Gonadal Toxicity Following Malignancy Treatment

In addition to Hodgkin and non-Hodgkin's lymphoma, acute lymphocytic leukemia and acute myeloid leukemia are among the most common neoplastic disorders during the reproductive years.10 As the mortality rate decreases and the survival rate increases, the consequences of cancer treatment vis-a-vis impaired fertility are more frequently encountered.

SUSCEPTIBILITY OF THE MALE GONAD TO CANCER TREATMENT Testicular architecture

Chemotherapeutic agents enter testis via blood vessel plexus in the interstitial region. Although the Sertoli cells usually maintain a protective barrier between the blood and the testicular germ cells, many chemothera-peutic drugs can severely interrupt the integrity of this barrier.

Germ cells that do actively differentiate are more susceptible to cytotoxic injury, resulting in necrosis, whereas testicular somatic cells are affected only in function. As a result, cytotoxic therapy can deplete germ cells to the point where the seminiferous tubules contain only Sertoli cells. The depletion occurs in a time-dependant manner because late-stage germ cells (spermatocytes onward) are relatively more resistant. However, studies in rodents revealed that these late-stage cells are susceptible to mutagenesis, and any mutations in their DNA can be passed on to the next generation.11 Surviving stem cells can remain in the testis, but will fail to differentiate into mature spermatozoa for several years after cytotoxic abuse.

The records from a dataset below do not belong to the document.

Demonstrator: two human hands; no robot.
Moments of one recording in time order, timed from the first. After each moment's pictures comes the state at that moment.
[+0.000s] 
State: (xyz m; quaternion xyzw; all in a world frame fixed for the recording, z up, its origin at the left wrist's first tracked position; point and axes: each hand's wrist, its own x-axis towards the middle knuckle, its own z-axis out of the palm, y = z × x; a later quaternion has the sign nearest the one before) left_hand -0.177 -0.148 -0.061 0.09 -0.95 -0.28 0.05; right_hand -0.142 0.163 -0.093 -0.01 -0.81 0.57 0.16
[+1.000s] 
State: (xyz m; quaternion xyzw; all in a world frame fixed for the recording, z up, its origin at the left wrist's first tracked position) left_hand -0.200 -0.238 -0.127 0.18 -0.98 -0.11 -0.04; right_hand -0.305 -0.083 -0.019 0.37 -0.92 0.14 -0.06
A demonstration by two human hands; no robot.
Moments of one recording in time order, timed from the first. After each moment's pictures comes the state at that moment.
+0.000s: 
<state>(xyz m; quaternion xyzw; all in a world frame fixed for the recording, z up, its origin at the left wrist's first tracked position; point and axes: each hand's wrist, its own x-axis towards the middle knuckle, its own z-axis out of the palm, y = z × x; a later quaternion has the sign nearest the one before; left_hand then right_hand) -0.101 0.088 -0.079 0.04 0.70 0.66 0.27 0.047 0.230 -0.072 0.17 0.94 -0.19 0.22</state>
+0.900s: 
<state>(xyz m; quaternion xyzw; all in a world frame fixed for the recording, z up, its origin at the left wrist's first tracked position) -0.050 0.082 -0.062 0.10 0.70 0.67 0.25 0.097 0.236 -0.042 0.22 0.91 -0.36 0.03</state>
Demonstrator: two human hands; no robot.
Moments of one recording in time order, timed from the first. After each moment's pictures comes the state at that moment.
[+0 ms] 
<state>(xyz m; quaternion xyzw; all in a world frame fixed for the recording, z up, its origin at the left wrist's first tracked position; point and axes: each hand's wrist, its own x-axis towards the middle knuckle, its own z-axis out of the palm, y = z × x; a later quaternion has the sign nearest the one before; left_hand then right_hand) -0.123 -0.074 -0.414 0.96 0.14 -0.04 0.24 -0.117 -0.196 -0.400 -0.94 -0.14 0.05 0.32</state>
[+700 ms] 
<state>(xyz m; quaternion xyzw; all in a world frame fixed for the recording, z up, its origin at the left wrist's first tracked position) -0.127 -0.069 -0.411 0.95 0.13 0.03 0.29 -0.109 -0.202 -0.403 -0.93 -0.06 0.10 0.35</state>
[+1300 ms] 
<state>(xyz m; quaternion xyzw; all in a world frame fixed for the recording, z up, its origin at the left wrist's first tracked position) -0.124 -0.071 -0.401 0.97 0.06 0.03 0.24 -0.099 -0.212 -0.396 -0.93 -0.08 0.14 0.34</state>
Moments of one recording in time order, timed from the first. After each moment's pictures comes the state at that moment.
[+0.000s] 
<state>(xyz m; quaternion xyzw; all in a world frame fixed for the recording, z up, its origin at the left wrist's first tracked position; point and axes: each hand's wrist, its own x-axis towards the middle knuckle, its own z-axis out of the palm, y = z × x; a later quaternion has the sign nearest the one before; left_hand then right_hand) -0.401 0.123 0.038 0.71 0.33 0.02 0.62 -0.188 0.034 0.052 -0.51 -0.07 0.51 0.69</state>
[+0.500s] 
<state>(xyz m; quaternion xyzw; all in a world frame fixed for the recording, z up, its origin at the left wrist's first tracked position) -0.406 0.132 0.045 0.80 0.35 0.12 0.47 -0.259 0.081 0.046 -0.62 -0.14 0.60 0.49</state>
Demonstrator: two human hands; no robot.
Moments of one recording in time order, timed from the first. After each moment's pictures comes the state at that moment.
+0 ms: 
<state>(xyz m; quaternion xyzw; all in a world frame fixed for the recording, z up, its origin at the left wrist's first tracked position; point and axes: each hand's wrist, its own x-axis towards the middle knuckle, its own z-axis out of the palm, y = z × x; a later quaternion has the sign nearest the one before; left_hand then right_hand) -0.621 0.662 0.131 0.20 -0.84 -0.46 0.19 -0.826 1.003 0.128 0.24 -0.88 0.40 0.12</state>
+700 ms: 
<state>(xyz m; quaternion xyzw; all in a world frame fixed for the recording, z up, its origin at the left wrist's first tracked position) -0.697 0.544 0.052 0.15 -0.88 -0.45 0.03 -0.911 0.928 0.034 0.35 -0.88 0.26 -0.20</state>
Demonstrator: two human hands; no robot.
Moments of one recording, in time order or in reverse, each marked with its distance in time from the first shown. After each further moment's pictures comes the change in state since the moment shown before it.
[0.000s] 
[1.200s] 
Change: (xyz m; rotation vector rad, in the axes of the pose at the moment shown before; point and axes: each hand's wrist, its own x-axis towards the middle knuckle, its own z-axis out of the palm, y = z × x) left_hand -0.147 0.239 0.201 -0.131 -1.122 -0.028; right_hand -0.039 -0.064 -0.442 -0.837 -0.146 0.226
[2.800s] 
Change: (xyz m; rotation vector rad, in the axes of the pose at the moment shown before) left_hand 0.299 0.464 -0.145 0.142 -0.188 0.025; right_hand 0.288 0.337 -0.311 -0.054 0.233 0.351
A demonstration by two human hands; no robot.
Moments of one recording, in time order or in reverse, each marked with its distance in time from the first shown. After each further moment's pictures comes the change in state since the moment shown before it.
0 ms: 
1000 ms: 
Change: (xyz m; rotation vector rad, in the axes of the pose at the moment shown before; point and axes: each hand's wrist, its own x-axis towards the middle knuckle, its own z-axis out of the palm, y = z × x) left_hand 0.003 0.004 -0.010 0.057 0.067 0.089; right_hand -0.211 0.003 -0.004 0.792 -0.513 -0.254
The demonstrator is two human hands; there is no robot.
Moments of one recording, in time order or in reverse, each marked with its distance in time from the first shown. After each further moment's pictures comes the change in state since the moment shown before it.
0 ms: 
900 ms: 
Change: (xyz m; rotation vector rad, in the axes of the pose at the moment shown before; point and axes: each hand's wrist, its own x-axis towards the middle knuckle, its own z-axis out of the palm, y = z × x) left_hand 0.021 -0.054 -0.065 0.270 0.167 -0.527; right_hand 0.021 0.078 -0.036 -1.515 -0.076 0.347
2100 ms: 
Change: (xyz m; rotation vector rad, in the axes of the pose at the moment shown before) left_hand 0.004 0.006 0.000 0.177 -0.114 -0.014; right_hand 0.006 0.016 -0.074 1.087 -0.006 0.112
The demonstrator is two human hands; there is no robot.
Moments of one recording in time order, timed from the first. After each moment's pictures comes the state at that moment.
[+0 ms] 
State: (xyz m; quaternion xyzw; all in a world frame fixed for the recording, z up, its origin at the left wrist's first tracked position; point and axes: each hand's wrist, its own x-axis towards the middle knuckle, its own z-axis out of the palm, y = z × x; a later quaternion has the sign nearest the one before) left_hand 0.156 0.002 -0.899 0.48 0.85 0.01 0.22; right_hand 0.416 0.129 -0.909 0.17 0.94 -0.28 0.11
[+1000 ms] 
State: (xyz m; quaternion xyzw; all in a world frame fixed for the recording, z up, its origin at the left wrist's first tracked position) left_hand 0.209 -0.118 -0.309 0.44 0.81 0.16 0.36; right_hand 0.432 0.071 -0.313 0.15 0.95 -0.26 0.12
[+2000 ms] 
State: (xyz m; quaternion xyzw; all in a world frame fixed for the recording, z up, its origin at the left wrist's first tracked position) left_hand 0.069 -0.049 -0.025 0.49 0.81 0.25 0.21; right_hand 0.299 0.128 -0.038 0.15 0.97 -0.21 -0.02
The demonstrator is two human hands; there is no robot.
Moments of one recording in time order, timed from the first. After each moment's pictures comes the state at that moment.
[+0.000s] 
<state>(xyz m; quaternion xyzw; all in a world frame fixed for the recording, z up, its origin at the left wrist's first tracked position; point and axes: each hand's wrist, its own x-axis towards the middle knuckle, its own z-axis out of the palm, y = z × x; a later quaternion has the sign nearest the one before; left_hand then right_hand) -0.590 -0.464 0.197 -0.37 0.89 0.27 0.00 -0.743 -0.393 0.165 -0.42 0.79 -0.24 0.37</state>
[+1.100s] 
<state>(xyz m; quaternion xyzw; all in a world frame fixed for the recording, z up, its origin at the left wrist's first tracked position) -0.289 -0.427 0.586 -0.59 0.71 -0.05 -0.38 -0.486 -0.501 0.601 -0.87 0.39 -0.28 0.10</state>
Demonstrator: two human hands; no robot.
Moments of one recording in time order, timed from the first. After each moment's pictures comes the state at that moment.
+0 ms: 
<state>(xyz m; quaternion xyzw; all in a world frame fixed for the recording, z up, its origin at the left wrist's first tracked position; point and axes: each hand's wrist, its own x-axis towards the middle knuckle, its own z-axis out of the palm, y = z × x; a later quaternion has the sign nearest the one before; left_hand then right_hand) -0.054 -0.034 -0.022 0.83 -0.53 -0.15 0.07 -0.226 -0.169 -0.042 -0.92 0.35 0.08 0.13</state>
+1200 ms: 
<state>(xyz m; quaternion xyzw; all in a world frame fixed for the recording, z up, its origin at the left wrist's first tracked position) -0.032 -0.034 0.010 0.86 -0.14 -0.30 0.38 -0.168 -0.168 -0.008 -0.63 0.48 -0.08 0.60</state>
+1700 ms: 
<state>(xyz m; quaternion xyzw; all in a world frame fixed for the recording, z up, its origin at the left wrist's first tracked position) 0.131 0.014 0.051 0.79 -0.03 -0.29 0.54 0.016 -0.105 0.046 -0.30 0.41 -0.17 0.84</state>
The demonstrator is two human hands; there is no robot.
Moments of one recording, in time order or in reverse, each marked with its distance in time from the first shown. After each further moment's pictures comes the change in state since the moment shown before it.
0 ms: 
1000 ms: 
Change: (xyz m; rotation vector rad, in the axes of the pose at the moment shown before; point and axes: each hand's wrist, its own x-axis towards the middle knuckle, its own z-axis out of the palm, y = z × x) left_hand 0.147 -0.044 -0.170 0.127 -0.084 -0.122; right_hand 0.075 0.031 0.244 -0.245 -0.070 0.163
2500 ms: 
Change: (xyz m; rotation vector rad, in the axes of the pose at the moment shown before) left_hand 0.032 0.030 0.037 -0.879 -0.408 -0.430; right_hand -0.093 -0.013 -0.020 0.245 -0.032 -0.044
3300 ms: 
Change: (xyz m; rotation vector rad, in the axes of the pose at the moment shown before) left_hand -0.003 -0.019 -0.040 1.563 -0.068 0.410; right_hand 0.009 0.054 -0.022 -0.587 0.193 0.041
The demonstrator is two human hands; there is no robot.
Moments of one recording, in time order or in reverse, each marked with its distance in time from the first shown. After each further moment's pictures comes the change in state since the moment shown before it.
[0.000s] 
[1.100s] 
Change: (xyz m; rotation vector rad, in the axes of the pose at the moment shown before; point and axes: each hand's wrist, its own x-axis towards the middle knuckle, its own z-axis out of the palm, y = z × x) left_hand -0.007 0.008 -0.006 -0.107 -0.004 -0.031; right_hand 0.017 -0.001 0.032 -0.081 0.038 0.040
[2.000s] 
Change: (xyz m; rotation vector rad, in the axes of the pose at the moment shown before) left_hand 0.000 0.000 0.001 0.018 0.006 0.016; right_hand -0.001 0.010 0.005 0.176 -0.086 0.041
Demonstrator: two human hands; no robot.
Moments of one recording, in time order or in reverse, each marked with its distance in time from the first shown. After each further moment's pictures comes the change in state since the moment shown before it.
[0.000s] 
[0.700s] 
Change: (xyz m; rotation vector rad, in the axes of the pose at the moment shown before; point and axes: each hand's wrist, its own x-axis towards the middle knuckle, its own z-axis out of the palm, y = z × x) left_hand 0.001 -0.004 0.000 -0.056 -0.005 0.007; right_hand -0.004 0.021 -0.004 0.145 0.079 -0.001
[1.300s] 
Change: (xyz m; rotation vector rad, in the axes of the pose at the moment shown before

The eventual recovery of sperm production depends on the survival of the spermatogonial stem cells, as well as on their ability to differentiate.12

The effects of cancer therapy on testicular architecture vary with the patient's age and pubertal status. It was initially thought that the testicles of pre- and peri-pubertal males were less vulnerable to toxic effects induced by treatment. However, it is now clear that these patients experience as much testicular structure damage following chemo/radiotherapy as adults.13

Hormonal imbalances

The loss of germ cells exerts secondary effects on the hypothalamic-pituitary-gonadal axis. Germinal apla-sia reduces the size of the testes. Consequently, testic-ular blood flow decreases, thus reducing the testosterone levels in the circulation.14 Because testosterone is a negative regulator of luteinizing hormone (LH), which is secreted by the pituitary, and LH is the primary stimulator of testosterone synthesis by the Leydig cells, LH increases to maintain constant serum testosterone levels. In addition, inhibin secretion by the Sertoli cells declines and, as inhibin limits follicle-stimulating hormone (FSH) secretion by the pituitary, serum FSH levels tend to rise.

SUSCEPTIBILITY OF THE FEMALE GONAD TO CANCER TREATMENT Ovarian architecture

Histological sections of ovaries exposed to cytotoxic drugs show a spectrum of changes, ranging from reduced number of follicles to no follicles and fibrosis.15 The exact incidence of premature ovarian failure (POF) after chemotherapy is difficult to establish because there are many contributing factors. Depending on the type of chemotherapy regimen used, the incidence of amenorrhea ranges from 0% to 100%.16 Cytotoxic drugs may impair follicular maturation and/or deplete primordial follicles.1517 Temporary amenorrhea occurs when cytotoxic drugs destroy maturing follicles, whereas permanent amenorrhea or POF occurs when all primordial follicles are destroyed. The close structural and functional relationship between the oocyte and the hormone secreting-granulosa cells makes it difficult to identify an exact target for cytotoxic drugs. The destruction of one leads to the demise of the other.

Hormonal imbalances

Unlike male germ cells, female germ cells proliferate only during prenatal life; after birth, these progressively decrease in number due to apoptosis, and ovulation. Germ cells inside the female gonad do not proliferate, whereas the somatic cells do. Radiation and chemotherapy induce oocytes to undergo apoptosis, which reduces the number of germ cells,18 resulting in estrogen insufficiency. Therefore, when follicles are destroyed by cytotoxic therapy, the frequency of menses decreases and amenorrhea commonly occurs. Irreversible ovarian failure and menopause occur if the number of follicles falls below that is required for menstrual cyclicity.